Rationale::Diphtheria is caused by infection with Corynebacterium diphtheriae and is typically associated with upper respiratory tract involvement, which can manifest with high invasiveness. However, in recent years, non-toxigenic C diphtheriae strains have increasingly emerged as major pathogens responsible for invasive diseases. The uniqueness of this case lies in the challenges of culturing and identifying the bacterial strain, its atypical upper respiratory tract manifestations (which are easily overlooked clinically), and its potential for covert transmission, all of which warrant heightened clinical attention.
Patient concerns::A 71-year-old female patient with rheumatoid arthritis presented to the respiratory department of cough with shortness of breath for >2 months.
Diagnoses::Pulmonary infections caused by Proteus vulgaris and C diphtheriae biovar Belfanti, and pulmonary interstitial fibrosis.
Interventions::The patient received intravenous infusion of cefoperazone sodium and sulbactam sodium. Concurrently, doxofylline was prescribed. The patient continued to receive aerosol inhalation of Budesonide Suspension for Inhalation and levosalbutamol hydrochloride.

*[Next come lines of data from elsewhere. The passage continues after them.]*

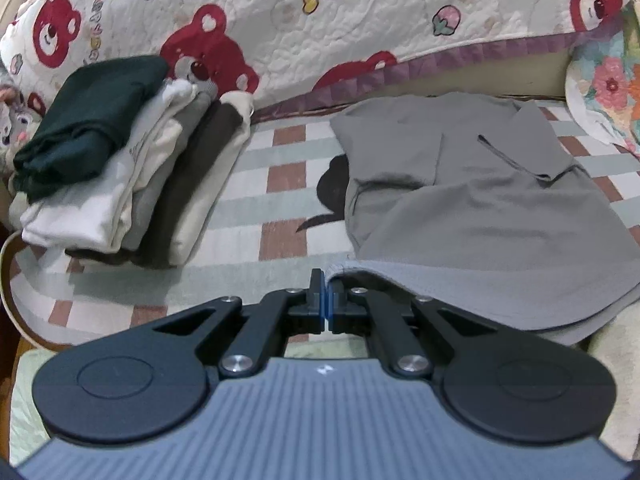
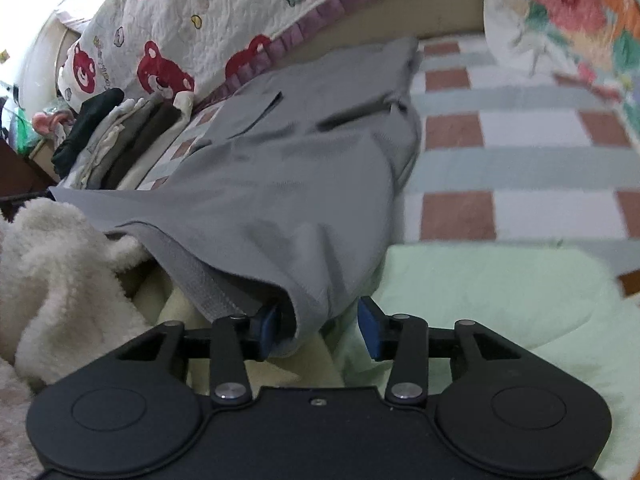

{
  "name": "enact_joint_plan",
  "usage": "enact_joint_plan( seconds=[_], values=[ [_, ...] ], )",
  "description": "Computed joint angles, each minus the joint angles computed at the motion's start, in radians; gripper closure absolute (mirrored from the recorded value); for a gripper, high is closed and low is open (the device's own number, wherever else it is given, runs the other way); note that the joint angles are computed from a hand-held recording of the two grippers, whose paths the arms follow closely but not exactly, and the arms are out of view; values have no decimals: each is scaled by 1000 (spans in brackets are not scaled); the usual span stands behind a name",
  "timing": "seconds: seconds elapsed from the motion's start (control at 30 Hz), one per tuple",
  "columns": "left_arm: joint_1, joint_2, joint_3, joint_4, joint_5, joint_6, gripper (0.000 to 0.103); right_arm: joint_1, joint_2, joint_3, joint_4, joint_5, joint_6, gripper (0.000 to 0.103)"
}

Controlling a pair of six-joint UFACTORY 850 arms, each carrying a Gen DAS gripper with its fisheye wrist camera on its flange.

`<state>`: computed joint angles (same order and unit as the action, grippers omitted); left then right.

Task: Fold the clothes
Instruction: 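Grasp the folded hem edge with both grippers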

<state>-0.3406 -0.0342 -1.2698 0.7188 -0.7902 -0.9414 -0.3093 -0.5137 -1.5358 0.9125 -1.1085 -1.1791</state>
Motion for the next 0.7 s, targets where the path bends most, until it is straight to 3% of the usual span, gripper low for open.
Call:
enact_joint_plan(
  seconds=[0.03,0.07,0.1,0.2,0.33,0.4,0.5,0.6,0.7],
  values=[
    [0,2,8,13,4,-15,102,-1,-13,3,18,-3,3,57],
    [-1,3,15,35,6,-39,102,-2,-29,4,42,-7,3,86],
    [-3,6,20,59,5,-69,102,-3,-40,2,61,-9,5,102],
    [-19,35,33,145,16,-155,102,-22,-34,-9,177,-16,-26,99],
    [-76,76,59,323,1,-310,102,-79,55,-5,374,-65,-202,100],
    [-100,90,82,394,-13,-423,102,-87,99,16,379,-49,-252,100],
    [-129,119,119,471,-65,-562,102,-95,129,35,368,-49,-282,100],
    [-170,114,122,492,-204,-575,102,-98,143,61,363,-62,-295,100],
    [-174,124,145,492,-219,-605,102,-92,145,87,373,-64,-302,100]
  ],
)
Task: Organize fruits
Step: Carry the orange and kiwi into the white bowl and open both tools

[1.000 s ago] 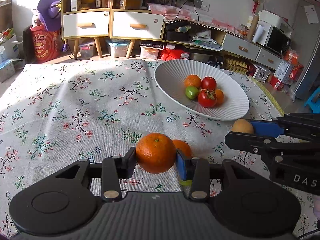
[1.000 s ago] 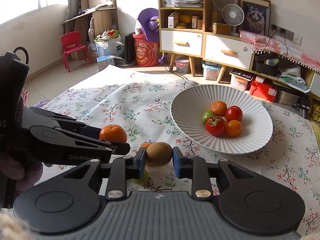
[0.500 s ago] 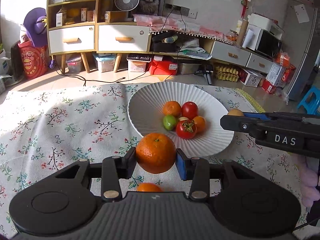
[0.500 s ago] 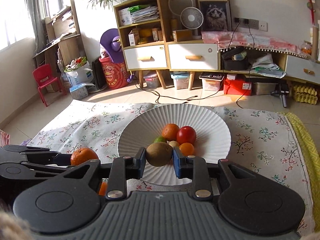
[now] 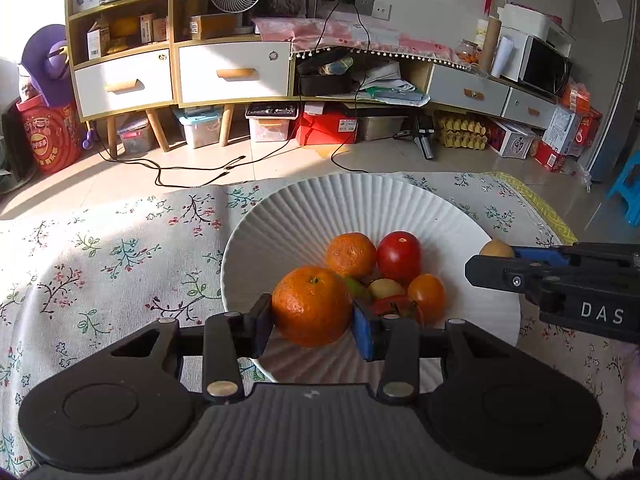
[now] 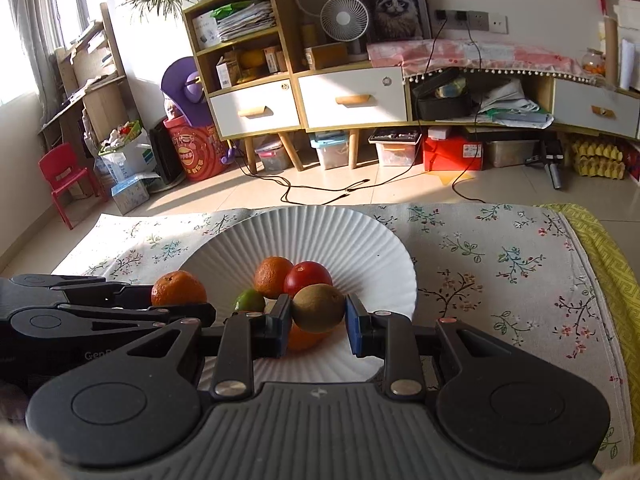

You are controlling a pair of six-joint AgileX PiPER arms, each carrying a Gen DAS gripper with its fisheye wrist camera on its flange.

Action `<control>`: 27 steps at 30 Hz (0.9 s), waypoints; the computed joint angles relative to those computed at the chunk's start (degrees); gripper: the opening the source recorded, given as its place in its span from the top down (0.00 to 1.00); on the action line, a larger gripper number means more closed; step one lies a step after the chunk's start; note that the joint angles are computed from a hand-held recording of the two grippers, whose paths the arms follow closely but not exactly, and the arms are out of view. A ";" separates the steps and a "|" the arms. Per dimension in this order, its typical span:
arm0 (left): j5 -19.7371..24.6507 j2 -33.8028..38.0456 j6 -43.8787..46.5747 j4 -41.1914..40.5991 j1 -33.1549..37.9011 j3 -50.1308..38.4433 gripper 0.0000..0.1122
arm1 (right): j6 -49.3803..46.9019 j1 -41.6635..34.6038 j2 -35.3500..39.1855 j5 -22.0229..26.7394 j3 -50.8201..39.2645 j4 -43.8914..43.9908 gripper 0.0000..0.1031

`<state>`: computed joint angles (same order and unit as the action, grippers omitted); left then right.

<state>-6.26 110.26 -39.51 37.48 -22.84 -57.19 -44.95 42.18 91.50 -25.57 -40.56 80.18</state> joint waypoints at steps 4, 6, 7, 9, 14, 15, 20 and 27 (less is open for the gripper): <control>-0.39 1.16 3.20 -2.92 -0.06 -1.28 0.59 | -2.27 -1.27 1.41 0.54 -0.96 1.38 0.75; 0.18 1.33 5.89 -5.61 -0.41 -1.79 0.59 | -3.49 -1.28 1.83 0.55 -1.36 2.13 0.75; 0.57 1.45 4.87 -4.71 -0.40 -2.23 0.59 | -4.20 -1.18 1.95 0.55 -1.55 2.65 0.75; 1.07 1.53 -1.48 1.54 -0.29 -2.84 0.59 | -5.34 -1.31 2.21 0.62 -1.84 3.36 0.75; 0.76 1.05 -3.09 3.83 -0.04 -2.85 0.57 | -7.04 -1.07 2.31 0.39 -1.93 5.18 0.72; 0.53 0.78 -2.04 3.00 0.05 -2.62 0.55 | -7.46 -0.80 2.19 0.04 -1.90 5.75 0.72; -0.75 -1.32 1.10 0.32 0.85 -0.68 0.43 | -8.75 -0.33 1.59 -1.19 -1.90 7.56 0.63; -2.78 -5.23 4.74 -2.03 2.38 3.60 0.32 | -11.56 1.80 0.74 -3.54 -2.25 10.79 0.46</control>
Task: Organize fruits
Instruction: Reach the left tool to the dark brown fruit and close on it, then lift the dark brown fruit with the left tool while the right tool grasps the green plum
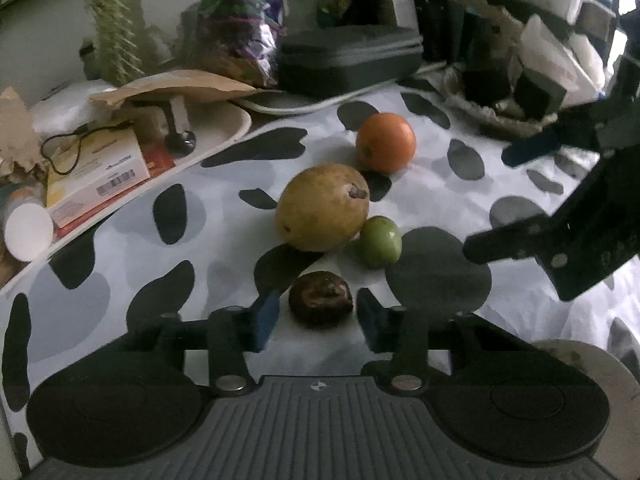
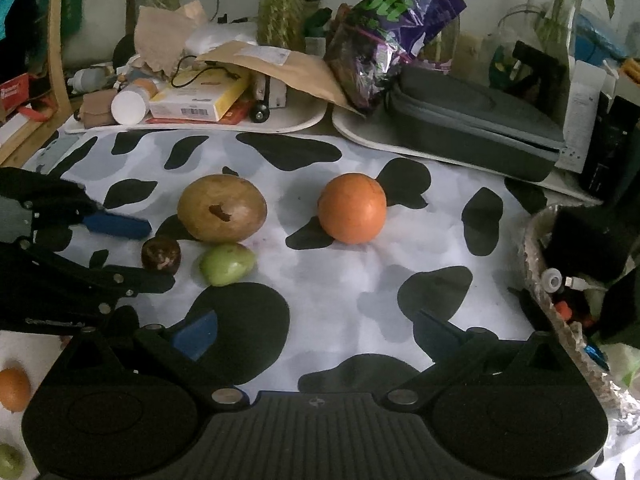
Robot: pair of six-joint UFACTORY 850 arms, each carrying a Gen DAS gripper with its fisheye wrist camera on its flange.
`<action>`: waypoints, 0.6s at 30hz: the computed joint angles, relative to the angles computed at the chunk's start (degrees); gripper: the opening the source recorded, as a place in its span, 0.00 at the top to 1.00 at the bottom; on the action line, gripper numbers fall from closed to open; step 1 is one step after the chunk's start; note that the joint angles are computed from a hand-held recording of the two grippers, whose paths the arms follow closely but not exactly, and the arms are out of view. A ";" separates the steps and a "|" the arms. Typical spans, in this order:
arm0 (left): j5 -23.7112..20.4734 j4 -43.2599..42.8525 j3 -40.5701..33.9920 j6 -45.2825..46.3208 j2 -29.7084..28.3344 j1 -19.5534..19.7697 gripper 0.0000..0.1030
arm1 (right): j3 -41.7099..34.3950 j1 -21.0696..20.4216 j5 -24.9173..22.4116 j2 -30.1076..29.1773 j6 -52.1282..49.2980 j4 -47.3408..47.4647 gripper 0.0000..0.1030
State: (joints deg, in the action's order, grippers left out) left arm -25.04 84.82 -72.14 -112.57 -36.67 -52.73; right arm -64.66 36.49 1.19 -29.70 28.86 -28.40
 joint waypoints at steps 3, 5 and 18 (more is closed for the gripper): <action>-0.25 -3.17 -1.13 4.16 -0.61 -0.10 0.64 | -0.11 -0.07 0.20 -0.15 -3.60 3.77 0.00; -0.44 -4.10 -1.51 5.03 -0.81 -0.07 0.66 | -0.13 -0.05 0.15 -0.21 -4.01 4.22 0.00; -4.49 1.12 1.36 -2.60 1.10 -0.81 0.69 | -0.28 0.78 3.72 -0.75 2.58 -2.33 0.00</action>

Outcomes::The patient had improved chest tightness and shortness of breath, no other special discomfort, and stable vital signs after physical examination.
Lessons::C diphtheriae biovar Belfanti strain was isolated. The strain can’t decompose nitrate, no virulence gene and drug-resistance gene, but it has strong transposing ability and infection ability, and has the possibility of transforming into a pathogenic strain, which needs to be concerned.